_PROBLEM TO WORK ON_
Copy out the data exactly, leaving the pictures behind.

─── DATA SEGMENT ───

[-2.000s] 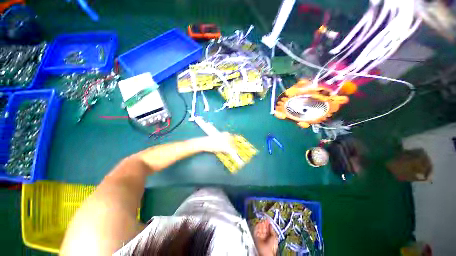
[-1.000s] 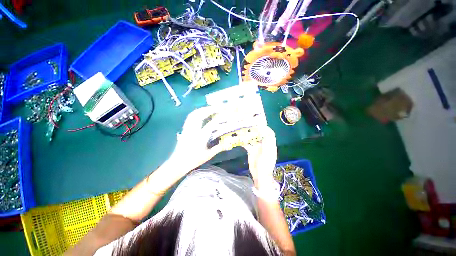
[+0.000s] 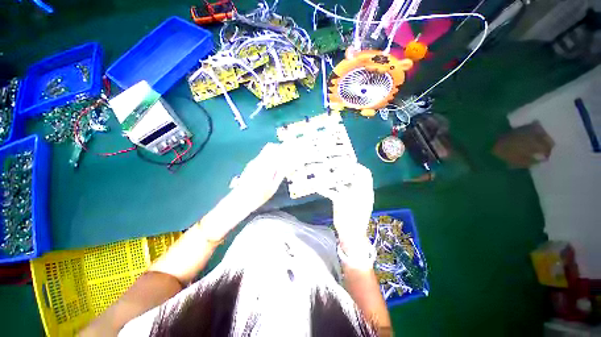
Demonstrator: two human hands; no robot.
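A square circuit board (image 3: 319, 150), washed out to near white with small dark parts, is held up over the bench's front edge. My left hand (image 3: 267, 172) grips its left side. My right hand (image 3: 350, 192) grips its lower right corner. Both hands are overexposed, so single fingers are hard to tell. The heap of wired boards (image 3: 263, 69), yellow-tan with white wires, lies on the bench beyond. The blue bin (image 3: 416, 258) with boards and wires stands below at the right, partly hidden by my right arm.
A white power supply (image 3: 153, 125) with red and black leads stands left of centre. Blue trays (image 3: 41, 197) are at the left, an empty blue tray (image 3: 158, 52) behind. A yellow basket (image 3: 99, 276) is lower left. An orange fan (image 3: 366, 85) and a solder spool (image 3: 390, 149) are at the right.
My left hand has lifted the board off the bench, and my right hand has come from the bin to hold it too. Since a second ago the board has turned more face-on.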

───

_EXERCISE RESULT_
[-2.000s] 
[-1.000s] 
[+0.000s] 
Demonstrator: two human hands; no robot.
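A square circuit board (image 3: 319, 150), washed out to near white with small dark parts, is held up over the bench's front edge. My left hand (image 3: 267, 172) grips its left side. My right hand (image 3: 350, 192) grips its lower right corner. Both hands are overexposed, so single fingers are hard to tell. The heap of wired boards (image 3: 263, 69), yellow-tan with white wires, lies on the bench beyond. The blue bin (image 3: 416, 258) with boards and wires stands below at the right, partly hidden by my right arm.
A white power supply (image 3: 153, 125) with red and black leads stands left of centre. Blue trays (image 3: 41, 197) are at the left, an empty blue tray (image 3: 158, 52) behind. A yellow basket (image 3: 99, 276) is lower left. An orange fan (image 3: 366, 85) and a solder spool (image 3: 390, 149) are at the right.
My left hand has lifted the board off the bench, and my right hand has come from the bin to hold it too. Since a second ago the board has turned more face-on.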

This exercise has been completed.